You are building or buying an onboarding system.
That is where teams often move from open-source libraries to a broader product adoption platform such as Userorbit, especially when they want tours, checklists, announcements, feedback, and analytics to live in one place instead of inside custom frontend code.
Which open-source product tour library should you choose?
Choose Shepherd.js if you want
- the most balanced option for robust custom tours
- a mature API with strong production flexibility
- framework-agnostic control
Choose Driver.js if you want
- quick setup
- simple highlights and short walkthroughs
- minimal cognitive overhead for engineers
Choose Intro.js if you want
- a mature library with a familiar tour pattern
- broad usage history
- and you are comfortable with the licensing path
Choose React Joyride or Reactour if you want
- React-first onboarding implementation
- tighter alignment with component state and React app architecture
- less dependence on a generic DOM abstraction layer
Choose Onborda if you want
- a modern Next.js-first option
- route-aware tours in a newer frontend stack
- something that feels aligned with current app architecture
Final verdict
There is no universal winner in open-source product tour libraries.
There is only the library that matches the shape of your product and the stage of your team.
For most teams that want a strong all-around open-source option, Shepherd.js is the safest recommendation. It is flexible, credible, and production-friendly.
For teams that care more about speed and simplicity, Driver.js is often the better choice.
For React-heavy products, React Joyride and Reactour make more sense than pretending framework differences do not matter.
And for teams already feeling the strain of custom onboarding ownership, the better move may be to stop comparing libraries and start comparing platforms like Userorbit.
FAQs about open-source product tour libraries
Are open-source product tour libraries free for commercial use?
Some are. Some are not in the simple way people assume.
MIT and Apache licenses are usually easier for commercial teams to adopt. Intro.js deserves extra attention because AGPL terms can trigger legal review depending on your use case.
What is the best open-source product tour library for React?
React Joyride and Reactour are usually the strongest starting points for React-specific implementations. Shepherd.js can still work in React apps if you want a more framework-agnostic core.

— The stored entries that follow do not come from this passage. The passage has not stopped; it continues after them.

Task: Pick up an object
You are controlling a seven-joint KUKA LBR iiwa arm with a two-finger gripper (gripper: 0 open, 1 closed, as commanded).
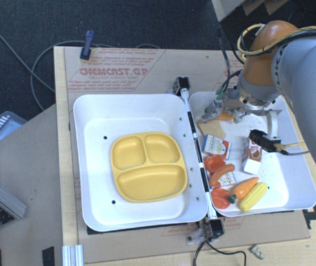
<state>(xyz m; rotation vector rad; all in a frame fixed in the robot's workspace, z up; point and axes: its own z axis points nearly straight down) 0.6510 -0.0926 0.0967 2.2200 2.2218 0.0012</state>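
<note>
Toy food sits heaped in the right bin (299, 195); the corn cob (254, 196) lies at its near side, long axis slanting far-right; the gripper (256, 115) hangs farther back, its grasp impossible to tell.

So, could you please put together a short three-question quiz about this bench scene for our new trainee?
1. True or false: the yellow divided tray lies in the left bin.
2. Which lies nearest the front edge of the right bin?
A. the corn cob
B. the slice of bread
C. the small carton
3. Fill in: the arm's orange band sits above the ____ end of the right bin.

Key
1. True.
2. A. The corn cob lies beside the carrot at the front.
3. Far: the gripper reaches down there, near the slice of bread.
</note>
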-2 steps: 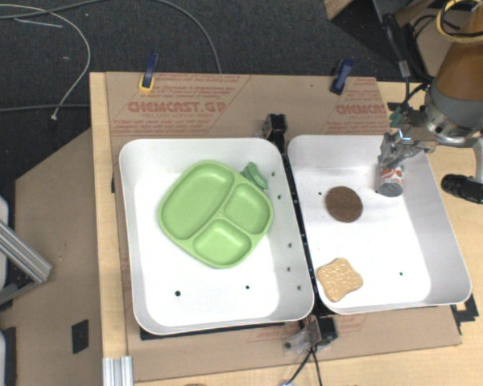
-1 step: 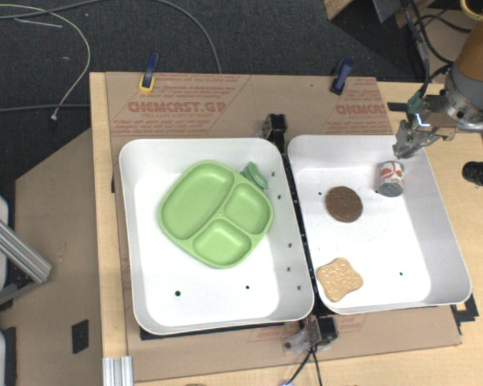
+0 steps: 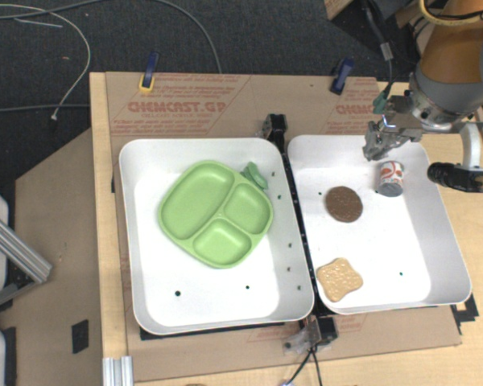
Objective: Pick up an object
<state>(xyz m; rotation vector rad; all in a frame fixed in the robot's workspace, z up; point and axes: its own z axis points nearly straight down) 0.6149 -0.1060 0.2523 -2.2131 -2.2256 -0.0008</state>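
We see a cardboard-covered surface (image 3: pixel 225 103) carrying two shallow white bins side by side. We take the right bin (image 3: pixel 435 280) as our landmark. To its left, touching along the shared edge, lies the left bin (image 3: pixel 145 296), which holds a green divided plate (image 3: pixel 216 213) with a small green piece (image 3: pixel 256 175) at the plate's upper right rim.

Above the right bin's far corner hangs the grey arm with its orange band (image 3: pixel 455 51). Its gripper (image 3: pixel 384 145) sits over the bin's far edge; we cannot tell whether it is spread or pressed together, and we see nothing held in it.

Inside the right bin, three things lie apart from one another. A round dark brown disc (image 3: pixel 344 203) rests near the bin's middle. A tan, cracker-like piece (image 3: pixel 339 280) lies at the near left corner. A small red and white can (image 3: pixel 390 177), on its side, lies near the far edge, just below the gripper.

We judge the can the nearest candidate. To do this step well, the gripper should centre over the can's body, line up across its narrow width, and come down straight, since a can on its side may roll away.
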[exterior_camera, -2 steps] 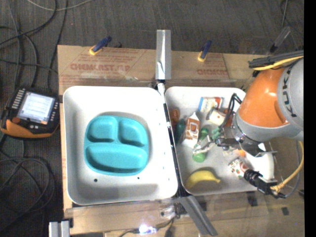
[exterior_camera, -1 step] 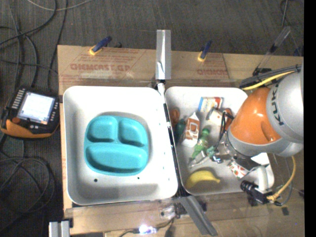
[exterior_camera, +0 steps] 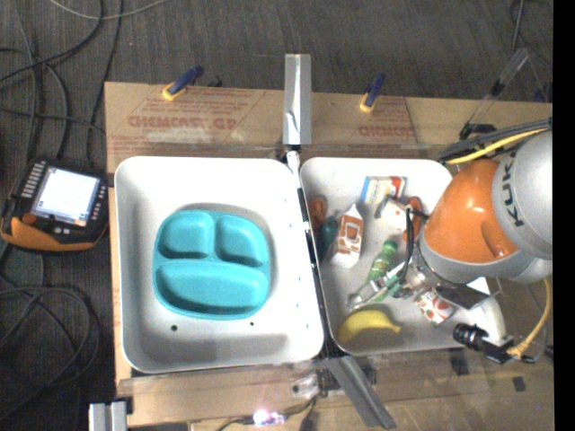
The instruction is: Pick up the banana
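Observation:
The yellow banana (exterior_camera: 368,324) lies on the floor of the right bin (exterior_camera: 332,330), in its near-left corner, curved with its ends pointing up. My gripper (exterior_camera: 392,284) hangs from the orange-banded wrist just above and to the right of the banana, low among the clutter. Nothing yellow shows inside the gripper, and the banana rests on the bin floor apart from it. The arm's bulk hides the right part of the bin.
A green bottle (exterior_camera: 384,257), a small white and brown carton (exterior_camera: 349,232), another carton (exterior_camera: 382,189), an orange item (exterior_camera: 316,212) and a red and white packet (exterior_camera: 436,305) crowd the right bin. The left bin (exterior_camera: 135,196) holds a teal divided plate (exterior_camera: 214,260).

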Robot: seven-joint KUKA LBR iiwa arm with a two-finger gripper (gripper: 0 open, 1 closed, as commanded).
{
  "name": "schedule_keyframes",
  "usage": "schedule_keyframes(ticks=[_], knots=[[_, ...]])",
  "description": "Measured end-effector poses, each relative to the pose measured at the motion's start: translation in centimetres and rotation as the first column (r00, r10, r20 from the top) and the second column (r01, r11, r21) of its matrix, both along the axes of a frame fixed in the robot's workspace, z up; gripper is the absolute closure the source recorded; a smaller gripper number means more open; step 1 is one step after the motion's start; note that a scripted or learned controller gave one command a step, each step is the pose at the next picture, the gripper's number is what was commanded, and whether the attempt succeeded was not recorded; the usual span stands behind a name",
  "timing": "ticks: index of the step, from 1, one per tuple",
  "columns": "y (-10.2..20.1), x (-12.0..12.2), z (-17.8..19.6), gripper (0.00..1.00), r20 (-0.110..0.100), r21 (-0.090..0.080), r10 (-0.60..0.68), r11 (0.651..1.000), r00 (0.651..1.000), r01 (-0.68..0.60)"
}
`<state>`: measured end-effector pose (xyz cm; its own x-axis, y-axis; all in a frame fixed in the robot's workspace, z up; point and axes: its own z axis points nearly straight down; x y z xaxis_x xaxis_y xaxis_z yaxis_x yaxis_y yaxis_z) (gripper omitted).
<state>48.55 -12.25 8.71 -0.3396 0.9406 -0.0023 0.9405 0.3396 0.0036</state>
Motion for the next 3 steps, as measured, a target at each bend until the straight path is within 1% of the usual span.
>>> schedule_keyframes(ticks=[1,2,3], knots=[[6.0,-0.2,9.3,0.00,-0.011,-0.002,-0.290,0.957,0.957,0.290],[2.2,-0.1,0.0,0.00,-0.003,0.003,0.035,0.999,0.999,-0.035],[2.1,0.0,0.8,1.00,0.001,0.000,0.030,1.000,1.000,-0.030]])
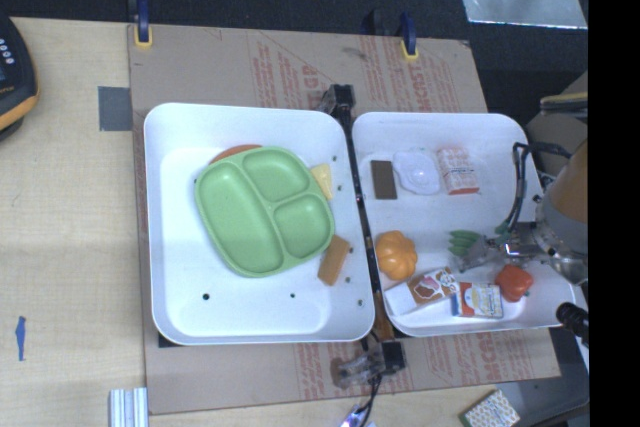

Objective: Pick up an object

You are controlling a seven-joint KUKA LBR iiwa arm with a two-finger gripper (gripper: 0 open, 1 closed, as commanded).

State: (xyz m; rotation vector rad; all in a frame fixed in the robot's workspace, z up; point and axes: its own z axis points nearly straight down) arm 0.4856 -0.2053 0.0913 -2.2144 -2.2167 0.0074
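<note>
Green toy (463, 240) is what the claw (478, 257) sits closest to; it's just above the claw's tip in the view, touching or nearly, can't say which; both are low in the right bin (500, 127); honestly can't tell how far open the claw is, or whether it has hold of anything, it's just a blur of metal there.

Red ball (514, 282) is just below and right of the claw, near the bin's front wall; small box (480, 300) is right below the claw, beside the ball; red-and-white pack (430, 287) is down-left of the claw, next to the box; orange (396, 255) is further left of the claw, by the wall between the bins.

Up past the claw, well apart from it: brown tile (383, 179), clear lid (418, 173) and white packet (457, 171) in a row, tile furthest left.

Way left of the claw is the left bin (170, 305); green plate (265, 210) with three sections lies in it; yellow bit (321, 179) is at the plate's right edge; tan block (333, 261) is just off its lower right corner; arm (565, 200) comes in from the claw's right.
</note>
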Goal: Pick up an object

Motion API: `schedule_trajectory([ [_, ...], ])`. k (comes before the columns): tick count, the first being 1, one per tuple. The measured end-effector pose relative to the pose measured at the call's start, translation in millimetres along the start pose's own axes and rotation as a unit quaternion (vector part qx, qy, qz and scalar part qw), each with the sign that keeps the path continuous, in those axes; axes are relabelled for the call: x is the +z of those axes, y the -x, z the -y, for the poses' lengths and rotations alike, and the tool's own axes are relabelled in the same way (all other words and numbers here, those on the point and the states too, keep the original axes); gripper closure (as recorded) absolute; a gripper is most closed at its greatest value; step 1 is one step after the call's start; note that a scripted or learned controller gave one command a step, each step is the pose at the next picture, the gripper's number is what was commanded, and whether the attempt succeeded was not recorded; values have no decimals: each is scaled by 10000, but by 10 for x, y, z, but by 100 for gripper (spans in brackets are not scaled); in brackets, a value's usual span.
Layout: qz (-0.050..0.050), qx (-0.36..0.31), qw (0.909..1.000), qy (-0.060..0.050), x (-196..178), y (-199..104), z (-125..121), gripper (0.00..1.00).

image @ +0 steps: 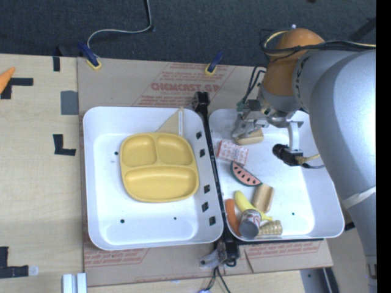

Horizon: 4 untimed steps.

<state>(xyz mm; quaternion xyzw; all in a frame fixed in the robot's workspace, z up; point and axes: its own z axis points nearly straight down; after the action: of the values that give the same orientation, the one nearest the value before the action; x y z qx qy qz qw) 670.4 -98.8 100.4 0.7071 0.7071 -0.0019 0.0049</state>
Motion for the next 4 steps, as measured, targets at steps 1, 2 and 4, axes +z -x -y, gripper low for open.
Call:
schedule_trajectory([
  [1, 2, 0, 10000, -2, 3, 1, 2, 0],
  [2, -37, -3, 10000, -14, 114, 119, 6, 0],
  [4, -25, 1, 10000, -10, 112, 89, 6, 0],
])
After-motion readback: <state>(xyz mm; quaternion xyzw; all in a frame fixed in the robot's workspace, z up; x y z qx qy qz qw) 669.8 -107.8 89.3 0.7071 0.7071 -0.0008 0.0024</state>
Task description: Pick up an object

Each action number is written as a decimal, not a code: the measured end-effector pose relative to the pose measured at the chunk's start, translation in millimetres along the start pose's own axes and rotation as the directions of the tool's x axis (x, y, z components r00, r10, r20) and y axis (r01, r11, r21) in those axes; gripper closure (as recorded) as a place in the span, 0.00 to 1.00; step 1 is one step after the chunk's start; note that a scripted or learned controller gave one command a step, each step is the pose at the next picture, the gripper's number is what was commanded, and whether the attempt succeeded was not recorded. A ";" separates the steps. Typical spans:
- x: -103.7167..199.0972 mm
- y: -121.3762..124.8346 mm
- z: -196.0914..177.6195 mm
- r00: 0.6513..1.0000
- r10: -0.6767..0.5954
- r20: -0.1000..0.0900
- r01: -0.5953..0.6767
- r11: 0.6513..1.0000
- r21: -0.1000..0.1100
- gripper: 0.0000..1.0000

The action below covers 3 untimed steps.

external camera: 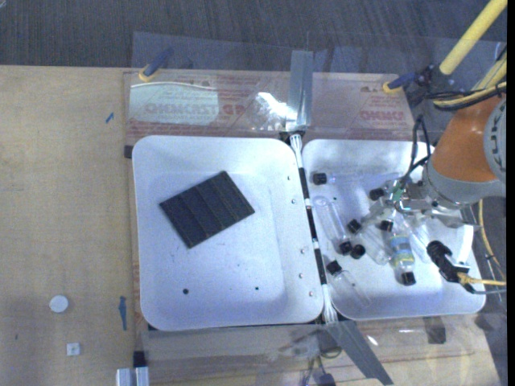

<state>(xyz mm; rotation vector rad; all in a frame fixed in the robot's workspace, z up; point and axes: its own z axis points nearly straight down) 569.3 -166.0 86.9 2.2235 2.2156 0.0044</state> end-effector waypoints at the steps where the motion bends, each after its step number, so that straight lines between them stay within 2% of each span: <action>1: -28.5 -61.9 -0.1 0.996 -0.086 -0.002 0.086 0.996 0.001 0.00; 2: -29.3 -59.8 -10.9 0.996 -0.085 0.001 0.085 0.996 -0.006 1.00; 3: 43.7 -0.9 -110.7 1.000 -0.029 0.000 0.029 1.000 0.003 1.00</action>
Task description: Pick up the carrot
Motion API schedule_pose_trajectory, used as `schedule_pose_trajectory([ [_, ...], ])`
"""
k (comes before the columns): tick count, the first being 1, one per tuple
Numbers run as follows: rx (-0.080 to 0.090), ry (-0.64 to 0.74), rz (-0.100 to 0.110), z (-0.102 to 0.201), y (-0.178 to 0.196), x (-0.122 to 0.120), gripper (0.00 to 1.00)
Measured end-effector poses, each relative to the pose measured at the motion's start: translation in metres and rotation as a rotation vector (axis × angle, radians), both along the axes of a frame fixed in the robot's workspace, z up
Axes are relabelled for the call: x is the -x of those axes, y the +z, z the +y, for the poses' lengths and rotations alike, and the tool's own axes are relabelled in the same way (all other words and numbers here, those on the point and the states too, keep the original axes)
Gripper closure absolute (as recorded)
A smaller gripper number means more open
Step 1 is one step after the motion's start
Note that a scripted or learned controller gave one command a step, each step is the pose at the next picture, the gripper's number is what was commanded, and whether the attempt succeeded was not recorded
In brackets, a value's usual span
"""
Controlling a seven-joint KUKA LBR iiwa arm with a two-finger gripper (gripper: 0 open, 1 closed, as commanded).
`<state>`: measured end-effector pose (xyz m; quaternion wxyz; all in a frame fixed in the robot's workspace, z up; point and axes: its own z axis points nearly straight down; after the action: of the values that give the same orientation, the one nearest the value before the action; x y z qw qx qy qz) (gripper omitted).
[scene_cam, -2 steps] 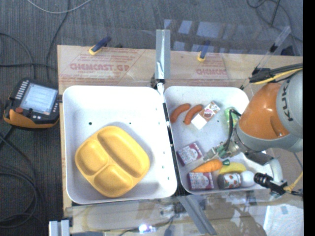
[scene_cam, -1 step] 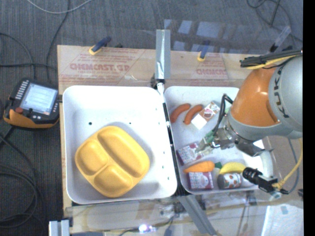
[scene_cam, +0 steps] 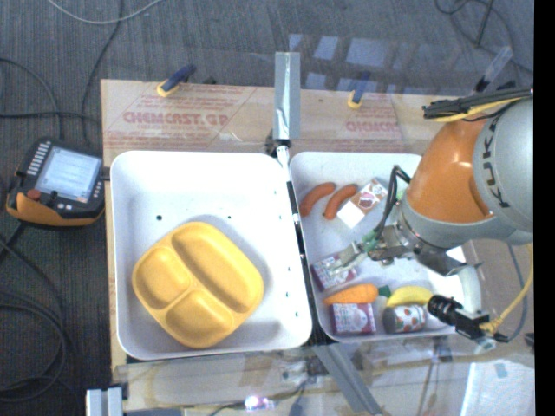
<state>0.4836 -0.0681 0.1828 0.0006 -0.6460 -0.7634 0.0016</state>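
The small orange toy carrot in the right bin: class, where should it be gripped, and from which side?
Probably the middle of the small orange toy carrot, from above. It lies flat, lengthwise across the bin, with packets close behind and in front, so closing across its narrow width looks most workable.

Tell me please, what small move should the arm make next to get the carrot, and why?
Probably move the gripper down-image and lower it. The carrot lies toward the near edge of the right bin, beside a banana, and the gripper hovers nearer a small packet above it.
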Motion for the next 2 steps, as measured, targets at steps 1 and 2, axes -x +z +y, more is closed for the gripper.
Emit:
schedule_pose_trajectory([
  [1,0.000,0.090,-0.010,-0.0712,-0.0918,-0.0024,0.00],
  [2,0.000,0.091,-0.015,-0.0702,-0.0823,-0.0044,1.00],
])
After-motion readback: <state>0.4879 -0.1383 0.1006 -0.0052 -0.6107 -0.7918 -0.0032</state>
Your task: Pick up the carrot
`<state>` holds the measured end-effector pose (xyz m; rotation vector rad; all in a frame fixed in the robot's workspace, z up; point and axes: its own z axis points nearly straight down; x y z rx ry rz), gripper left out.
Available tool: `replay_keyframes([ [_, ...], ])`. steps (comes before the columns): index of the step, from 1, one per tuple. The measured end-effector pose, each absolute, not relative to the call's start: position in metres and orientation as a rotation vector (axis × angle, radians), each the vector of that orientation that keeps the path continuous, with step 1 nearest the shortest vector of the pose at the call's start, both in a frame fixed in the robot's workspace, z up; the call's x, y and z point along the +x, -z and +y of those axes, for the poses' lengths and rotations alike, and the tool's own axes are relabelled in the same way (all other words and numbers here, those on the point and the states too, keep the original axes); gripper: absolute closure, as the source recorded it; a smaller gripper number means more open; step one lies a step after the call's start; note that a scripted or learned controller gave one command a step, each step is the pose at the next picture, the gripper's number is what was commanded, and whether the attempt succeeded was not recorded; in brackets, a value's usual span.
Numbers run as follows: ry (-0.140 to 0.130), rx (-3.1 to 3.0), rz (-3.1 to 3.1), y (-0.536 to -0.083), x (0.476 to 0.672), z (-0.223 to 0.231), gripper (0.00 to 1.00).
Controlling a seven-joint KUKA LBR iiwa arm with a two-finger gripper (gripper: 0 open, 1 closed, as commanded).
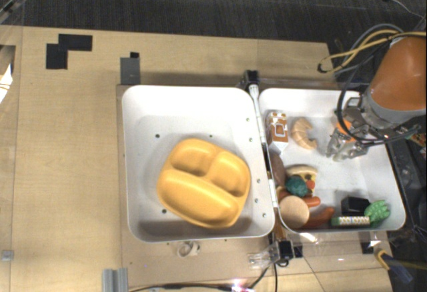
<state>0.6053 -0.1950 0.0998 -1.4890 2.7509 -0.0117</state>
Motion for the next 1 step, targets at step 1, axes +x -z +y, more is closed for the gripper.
replay_keyframes([
  [1,0.021,-1.654,2.653,-0.0918,0.6008,-0.2074,0.0],
])
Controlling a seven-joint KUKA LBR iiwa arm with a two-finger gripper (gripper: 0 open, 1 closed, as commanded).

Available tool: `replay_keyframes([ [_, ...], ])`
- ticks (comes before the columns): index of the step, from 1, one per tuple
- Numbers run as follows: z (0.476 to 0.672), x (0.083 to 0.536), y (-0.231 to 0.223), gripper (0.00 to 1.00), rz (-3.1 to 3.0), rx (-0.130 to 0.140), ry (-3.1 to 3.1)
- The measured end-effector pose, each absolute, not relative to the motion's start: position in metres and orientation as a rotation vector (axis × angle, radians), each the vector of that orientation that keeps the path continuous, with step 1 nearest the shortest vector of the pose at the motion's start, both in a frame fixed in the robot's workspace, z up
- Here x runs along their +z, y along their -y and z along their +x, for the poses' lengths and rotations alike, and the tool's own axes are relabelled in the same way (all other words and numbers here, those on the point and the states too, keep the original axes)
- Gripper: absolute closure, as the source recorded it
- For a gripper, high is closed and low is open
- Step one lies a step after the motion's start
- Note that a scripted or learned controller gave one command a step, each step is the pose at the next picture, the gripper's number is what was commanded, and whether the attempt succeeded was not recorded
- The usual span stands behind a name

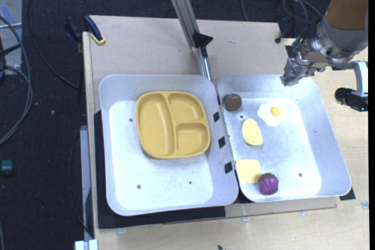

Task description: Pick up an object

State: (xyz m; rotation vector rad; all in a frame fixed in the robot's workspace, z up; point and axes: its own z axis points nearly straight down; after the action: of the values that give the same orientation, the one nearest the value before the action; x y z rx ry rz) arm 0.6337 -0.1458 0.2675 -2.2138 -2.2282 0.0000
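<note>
The right bin (328, 143) holds several small objects: a brown ball (232, 102), a fried egg toy (273, 113), a pale yellow oval piece (252, 132), a yellow square slice (247, 171) and a purple lump (268, 183). My gripper (291, 78) hangs over the bin's far right corner, up and to the right of the egg. Nothing shows between its fingers.
The left bin (117, 184) carries a yellow divided plate (173, 124). A slanted metal pole (181, 3) runs down to the gap between the bins. The wooden bench (140, 44) lies bare behind the bins.
</note>
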Motion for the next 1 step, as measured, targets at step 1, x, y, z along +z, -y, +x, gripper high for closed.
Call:
replay_keyframes([
  [1,0.6282,0.2596,0.0946,1.0,-2.216,0.002,2.227],
])
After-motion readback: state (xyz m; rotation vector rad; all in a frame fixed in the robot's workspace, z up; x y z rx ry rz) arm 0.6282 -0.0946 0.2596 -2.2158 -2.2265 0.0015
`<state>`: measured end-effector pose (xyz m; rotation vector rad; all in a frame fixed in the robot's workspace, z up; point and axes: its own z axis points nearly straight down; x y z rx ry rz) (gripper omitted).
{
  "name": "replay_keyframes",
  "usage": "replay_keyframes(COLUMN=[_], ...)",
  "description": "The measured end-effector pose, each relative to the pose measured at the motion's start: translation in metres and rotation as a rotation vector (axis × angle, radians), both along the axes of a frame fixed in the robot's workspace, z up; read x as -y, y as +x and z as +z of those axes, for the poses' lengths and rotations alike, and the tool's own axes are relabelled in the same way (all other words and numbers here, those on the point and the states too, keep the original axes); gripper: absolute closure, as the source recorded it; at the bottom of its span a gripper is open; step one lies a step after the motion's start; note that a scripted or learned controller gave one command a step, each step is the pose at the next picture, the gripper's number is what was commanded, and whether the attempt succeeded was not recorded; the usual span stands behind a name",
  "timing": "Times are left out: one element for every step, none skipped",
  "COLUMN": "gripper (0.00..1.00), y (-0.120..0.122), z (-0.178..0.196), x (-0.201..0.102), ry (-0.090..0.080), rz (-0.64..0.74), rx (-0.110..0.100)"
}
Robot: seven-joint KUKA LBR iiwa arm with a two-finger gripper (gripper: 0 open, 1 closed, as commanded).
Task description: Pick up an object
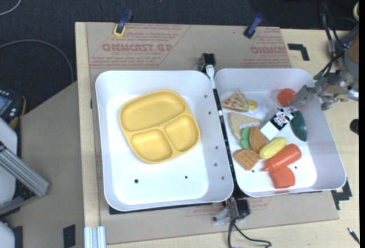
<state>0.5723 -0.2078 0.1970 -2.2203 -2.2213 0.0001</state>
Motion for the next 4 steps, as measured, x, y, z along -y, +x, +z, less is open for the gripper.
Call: replay_keyframes(gripper=[0.00, 0.00, 1.00, 1.00], y=[-0.008, -0.003, -0.002, 0.000], z=[-0.057, -0.088, -0.078, -0.015], x=[0.006, 0.007, 0.006, 0.001], ry=[0.002, -0.002, -0.001, -0.004], rz=[-0.001, 0.003, 0.001, 0.001], rx=[-0.006, 0.011, 0.016, 0.007])
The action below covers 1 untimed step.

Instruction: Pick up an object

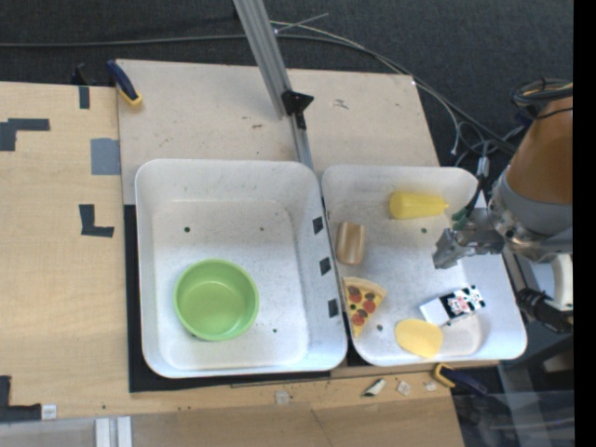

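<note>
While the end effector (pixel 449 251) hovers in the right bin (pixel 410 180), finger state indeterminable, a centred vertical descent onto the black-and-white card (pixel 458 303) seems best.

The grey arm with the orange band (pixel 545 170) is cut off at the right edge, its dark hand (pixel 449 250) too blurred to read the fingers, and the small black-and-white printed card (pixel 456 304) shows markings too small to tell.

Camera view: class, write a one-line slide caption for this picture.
Arm's hand hovers over the right bin among toy foods; a green bowl sits in the left bin.
</note>
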Each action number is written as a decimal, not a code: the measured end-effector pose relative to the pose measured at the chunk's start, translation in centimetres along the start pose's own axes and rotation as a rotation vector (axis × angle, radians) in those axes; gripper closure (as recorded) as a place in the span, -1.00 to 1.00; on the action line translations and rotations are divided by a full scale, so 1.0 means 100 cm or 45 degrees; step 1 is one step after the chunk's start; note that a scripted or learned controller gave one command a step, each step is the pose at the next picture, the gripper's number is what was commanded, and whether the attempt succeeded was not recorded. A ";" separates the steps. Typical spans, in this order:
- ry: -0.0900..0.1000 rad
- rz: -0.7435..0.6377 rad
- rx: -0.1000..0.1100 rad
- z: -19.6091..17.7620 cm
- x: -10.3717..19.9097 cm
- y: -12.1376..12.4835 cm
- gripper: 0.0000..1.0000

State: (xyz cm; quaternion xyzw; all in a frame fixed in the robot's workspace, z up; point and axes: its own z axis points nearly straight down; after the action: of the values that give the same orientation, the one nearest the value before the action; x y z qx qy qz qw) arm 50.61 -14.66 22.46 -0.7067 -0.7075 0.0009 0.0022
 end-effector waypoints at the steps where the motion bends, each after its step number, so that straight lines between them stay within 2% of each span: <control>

What is the best open-source product tour library for Next.js?
Onborda is one of the most relevant Next.js-specific options, especially for teams already using modern app router patterns and TypeScript-heavy setups.
Should I use an open-source library or buy onboarding software?
Use a library when you mainly need tours and your team can maintain the code. Move to onboarding software when segmentation, analytics, checklists, announcements, experiments, and cross-team ownership start to matter more than raw implementation control.
Is Hopscotch still a good option?
No. It is archived and should be treated as historical context, not an active recommendation.
What should I check before choosing a library?
Check maintenance activity, accessibility behavior, routing support, framework fit, license terms, and how much product logic your team is willing to own over time.